La citation de Marie-Hélène Lafon placée en exergue donne le ton au recueil de poésie : « Toujours les chemins reviennent à eux, nous reviennent, donnés, ouverts ». Que la poétesse nous transporte au Mexique, à Gizeh, à Haïti ou encore à Montréal, l’Abitibi n’est jamais bien loin, comme en témoigne la strophe d’ouverture de l’œuvre : « Même au centre-ville / angle Saint-Laurent et Sainte-Catherine / on est quelque part en Abitibi / mon père et moi / et le ciel nous manque ».

Le voyage constitue d’ailleurs le fil conducteur du recueil, le déplacement s’avérant nécessaire à la création de ces « ciels métissés », qui font se côtoyer plusieurs espace-temps. Il en va ainsi du métro de Montréal, qui nous transporte dans un imaginaire abitibien : « Comme des mineurs / on descend dans les entrailles / de la terre lambrissée / de marbre et de béton ». En outre, difficile de représenter l’espace abitibien sans évoquer la fameuse traversée de la réserve faunique La Vérendrye, « [l]a route 117 [qui] n’en finit plus », ce passage obligé si familier aux gens de la région. Desjardins a aussi recours à des images dont la parenté avec celles de son recueil La 2e Avenue est certaine; il s’agit d’images de l’Abitibi minière, de l’Abitibi dévastée par la pollution, notamment dans ces vers qui mettent en scène Noranda : « Les dahlias de la Polonaise / flétrissent au soleil vert / shootés d’anhydride sulfureux // La fonderie s’époumone / pour bien nous mettre en garde / avant le cataclysme final ».
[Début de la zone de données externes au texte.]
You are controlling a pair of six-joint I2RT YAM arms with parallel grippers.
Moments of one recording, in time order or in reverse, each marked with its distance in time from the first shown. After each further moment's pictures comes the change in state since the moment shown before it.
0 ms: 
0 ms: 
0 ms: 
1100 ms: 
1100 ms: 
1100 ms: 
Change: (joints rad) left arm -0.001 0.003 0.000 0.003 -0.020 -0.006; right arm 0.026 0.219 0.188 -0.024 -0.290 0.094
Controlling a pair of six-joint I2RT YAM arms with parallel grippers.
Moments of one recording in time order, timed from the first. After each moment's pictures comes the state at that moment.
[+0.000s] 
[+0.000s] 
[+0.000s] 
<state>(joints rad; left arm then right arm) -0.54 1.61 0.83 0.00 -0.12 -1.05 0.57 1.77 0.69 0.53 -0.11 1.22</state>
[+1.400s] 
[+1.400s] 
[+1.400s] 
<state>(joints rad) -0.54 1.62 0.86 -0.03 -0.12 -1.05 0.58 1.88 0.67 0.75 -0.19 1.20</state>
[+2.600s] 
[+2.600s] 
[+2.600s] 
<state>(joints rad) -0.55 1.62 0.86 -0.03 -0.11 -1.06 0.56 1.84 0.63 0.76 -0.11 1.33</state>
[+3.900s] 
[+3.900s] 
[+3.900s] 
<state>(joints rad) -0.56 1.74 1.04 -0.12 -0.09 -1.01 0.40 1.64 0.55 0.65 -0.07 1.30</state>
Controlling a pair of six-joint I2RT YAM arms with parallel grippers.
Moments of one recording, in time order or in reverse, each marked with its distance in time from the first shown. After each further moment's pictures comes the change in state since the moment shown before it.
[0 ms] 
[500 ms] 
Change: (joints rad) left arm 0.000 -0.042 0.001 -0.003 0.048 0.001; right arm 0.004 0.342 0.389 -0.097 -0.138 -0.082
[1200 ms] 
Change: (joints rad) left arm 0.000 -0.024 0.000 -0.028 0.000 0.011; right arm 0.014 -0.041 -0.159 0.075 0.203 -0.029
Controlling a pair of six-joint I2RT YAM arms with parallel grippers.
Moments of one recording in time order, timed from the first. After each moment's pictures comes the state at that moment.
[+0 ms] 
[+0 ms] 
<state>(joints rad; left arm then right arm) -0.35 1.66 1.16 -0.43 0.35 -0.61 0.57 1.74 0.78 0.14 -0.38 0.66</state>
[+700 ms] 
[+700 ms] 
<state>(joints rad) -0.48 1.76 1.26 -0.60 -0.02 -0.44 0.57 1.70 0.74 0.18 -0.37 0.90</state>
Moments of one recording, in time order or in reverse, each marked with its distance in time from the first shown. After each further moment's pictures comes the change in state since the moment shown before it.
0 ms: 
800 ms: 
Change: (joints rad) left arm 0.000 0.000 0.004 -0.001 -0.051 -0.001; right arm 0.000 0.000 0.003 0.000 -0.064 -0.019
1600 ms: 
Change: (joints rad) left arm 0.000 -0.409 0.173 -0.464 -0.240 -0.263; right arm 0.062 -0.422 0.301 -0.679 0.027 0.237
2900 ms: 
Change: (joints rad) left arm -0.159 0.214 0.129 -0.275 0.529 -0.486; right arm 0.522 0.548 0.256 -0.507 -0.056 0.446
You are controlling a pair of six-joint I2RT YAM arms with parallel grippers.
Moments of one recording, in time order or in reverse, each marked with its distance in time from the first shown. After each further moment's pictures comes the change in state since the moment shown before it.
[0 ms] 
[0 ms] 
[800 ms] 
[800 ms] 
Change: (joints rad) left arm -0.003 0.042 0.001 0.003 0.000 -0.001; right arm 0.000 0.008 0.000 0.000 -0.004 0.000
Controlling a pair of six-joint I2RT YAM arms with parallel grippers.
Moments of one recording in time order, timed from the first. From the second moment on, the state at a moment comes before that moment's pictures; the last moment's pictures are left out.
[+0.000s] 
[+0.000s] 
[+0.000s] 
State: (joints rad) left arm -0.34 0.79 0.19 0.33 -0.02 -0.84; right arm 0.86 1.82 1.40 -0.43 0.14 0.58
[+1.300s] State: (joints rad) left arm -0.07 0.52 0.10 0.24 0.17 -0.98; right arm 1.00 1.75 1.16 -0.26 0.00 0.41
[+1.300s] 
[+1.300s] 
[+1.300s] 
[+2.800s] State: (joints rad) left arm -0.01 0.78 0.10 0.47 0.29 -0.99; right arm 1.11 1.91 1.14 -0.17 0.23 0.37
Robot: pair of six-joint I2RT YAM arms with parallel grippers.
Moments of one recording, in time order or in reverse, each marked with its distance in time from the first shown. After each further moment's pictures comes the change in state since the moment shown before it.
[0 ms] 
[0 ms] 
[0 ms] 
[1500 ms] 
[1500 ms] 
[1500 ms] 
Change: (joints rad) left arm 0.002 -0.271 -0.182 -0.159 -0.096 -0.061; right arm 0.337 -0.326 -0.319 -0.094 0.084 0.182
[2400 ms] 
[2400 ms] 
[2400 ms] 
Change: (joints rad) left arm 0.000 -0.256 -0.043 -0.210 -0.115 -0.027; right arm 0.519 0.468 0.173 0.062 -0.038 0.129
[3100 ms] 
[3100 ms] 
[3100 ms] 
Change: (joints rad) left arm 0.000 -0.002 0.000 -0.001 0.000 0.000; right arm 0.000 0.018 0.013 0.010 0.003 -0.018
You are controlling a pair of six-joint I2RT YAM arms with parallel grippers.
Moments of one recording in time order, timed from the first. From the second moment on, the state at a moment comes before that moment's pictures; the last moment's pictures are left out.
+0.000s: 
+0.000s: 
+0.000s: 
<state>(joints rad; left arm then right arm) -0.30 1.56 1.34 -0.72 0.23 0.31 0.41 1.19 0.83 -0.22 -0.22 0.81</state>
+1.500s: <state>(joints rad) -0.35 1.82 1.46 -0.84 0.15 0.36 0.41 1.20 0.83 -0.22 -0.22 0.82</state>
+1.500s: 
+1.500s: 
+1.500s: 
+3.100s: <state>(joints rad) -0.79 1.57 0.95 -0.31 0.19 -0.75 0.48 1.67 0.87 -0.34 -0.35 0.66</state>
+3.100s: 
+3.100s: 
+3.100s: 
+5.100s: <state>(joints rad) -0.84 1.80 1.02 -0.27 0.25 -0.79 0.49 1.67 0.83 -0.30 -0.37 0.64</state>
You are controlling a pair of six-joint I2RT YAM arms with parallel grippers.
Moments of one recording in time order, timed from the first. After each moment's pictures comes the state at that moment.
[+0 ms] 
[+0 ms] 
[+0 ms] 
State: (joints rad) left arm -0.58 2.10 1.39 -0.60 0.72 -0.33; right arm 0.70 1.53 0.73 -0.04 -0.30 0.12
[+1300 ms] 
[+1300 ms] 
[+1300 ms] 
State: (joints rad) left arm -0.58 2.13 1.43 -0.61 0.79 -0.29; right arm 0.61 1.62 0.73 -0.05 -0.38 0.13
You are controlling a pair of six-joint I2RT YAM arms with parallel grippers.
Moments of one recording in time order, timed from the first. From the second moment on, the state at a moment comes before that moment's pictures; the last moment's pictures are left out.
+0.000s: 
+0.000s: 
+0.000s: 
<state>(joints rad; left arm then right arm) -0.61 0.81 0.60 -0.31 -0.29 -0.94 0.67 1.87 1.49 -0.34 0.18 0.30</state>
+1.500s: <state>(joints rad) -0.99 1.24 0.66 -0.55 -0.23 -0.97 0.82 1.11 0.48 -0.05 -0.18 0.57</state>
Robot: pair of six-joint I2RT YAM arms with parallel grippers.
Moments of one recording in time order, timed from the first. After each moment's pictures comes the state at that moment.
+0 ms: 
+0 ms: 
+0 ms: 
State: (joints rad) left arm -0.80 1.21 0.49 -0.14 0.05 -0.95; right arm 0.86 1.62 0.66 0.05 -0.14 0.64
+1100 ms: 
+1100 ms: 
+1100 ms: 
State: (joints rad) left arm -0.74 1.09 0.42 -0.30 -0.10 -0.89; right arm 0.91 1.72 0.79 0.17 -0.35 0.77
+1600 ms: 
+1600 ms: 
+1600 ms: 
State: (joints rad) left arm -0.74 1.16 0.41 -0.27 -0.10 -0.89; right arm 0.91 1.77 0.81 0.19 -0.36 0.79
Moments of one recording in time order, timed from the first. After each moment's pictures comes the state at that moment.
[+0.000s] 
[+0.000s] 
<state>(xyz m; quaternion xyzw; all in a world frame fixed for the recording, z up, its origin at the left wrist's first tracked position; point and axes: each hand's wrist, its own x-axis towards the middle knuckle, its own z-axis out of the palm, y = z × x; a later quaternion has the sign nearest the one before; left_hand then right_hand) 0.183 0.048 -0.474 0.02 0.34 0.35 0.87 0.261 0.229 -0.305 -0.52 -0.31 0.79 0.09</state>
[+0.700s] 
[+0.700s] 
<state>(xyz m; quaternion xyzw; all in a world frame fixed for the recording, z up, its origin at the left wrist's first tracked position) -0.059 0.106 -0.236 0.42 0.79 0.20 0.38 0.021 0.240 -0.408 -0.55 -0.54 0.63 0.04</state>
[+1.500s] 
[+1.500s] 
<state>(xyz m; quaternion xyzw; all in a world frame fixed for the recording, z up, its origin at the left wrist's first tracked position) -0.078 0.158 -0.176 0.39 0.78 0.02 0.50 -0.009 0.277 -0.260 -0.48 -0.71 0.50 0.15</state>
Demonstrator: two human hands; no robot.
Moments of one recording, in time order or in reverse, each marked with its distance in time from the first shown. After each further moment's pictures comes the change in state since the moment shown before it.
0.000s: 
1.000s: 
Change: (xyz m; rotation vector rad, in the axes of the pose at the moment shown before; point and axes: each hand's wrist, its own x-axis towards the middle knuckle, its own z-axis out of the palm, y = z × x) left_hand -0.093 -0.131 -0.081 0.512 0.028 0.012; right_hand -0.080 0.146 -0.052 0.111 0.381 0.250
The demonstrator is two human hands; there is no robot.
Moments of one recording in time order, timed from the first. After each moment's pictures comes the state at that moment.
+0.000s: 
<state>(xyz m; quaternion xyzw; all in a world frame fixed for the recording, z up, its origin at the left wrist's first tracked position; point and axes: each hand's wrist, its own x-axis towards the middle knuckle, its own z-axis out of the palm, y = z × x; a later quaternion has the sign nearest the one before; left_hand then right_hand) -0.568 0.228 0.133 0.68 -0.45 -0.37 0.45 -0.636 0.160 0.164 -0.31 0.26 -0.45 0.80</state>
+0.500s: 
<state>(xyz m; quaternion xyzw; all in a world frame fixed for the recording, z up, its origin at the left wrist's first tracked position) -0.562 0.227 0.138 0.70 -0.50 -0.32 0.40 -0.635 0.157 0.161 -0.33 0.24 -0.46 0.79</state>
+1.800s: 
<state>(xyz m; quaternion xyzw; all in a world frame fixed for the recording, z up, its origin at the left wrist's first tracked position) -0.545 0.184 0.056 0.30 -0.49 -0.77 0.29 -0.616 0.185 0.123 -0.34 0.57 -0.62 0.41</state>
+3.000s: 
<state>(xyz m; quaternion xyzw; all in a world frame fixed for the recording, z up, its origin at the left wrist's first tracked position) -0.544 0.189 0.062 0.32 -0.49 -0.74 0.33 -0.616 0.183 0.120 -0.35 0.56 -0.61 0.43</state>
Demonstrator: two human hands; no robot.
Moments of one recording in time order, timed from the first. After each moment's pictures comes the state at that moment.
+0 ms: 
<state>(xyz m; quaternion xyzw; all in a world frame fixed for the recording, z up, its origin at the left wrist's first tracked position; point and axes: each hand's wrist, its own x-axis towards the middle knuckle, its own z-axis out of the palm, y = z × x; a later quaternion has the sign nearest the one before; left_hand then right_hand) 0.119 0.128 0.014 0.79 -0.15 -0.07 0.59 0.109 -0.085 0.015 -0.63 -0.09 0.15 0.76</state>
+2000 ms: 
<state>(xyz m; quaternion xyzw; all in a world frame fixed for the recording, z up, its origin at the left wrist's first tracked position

Pour l’auteure, l’Abitibi semble être d’abord et avant tout le pays de l’enfance, dont les souvenirs sont entre autres traversés par la musique country ‒ par l’entremise de Willie Lamothe et de Dolly Parton ‒ et la culture états-unienne, emblématiques du Noranda des années 50 qu’elle décrit aussi dans son roman La love. Ce sont des souvenirs doux-amers, marqués par les « bleus [du] cœur » et les « mots d’acier trempé », qui sont explorés dans les Ciels métissés. Tentative d’exorciser le passé ou vengeance sur la vie par l’écriture? Quoi qu’il en soit, l’« enfance stagnante » de la poétesse semble faire partie de sa poétique, alors qu’elle « revien[t] et revien[t] » dans sa région natale à travers ses œuvres.

Quoique souvent tourné vers les souvenirs d’enfance et de voyage, le recueil s’ouvre néanmoins sur l’avenir dans sa deuxième partie. La poétesse semble adresser certains vers à ses petits-enfants ‒ à qui elle dédie d’ailleurs l’ouvrage ‒ et leur écrit sur une note optimiste qu’ils sont les « bras ouverts / de tous les impossibles ». Heureusement, Louise Desjardins n’a probablement pas encore épuisé son chant d’amour-haine pour l’Abitibi; les dernières strophes de l’ouvrage semblent annoncer l’éternel retour vers cette terre qui fait partie intégrante de son imaginaire : « Mais il y a ce ciel / toujours trop beau / criblé d’étoiles cruelles / surplombant ce désert // Et cette blancheur ultime / pour tromper l’angoisse // À perte de vue / à perte de sens ».

Desjardins, Louise, Ciels métissés, Trois-Rivières, Écrits des Forges, coll. « Poésie », 2014, 75 p.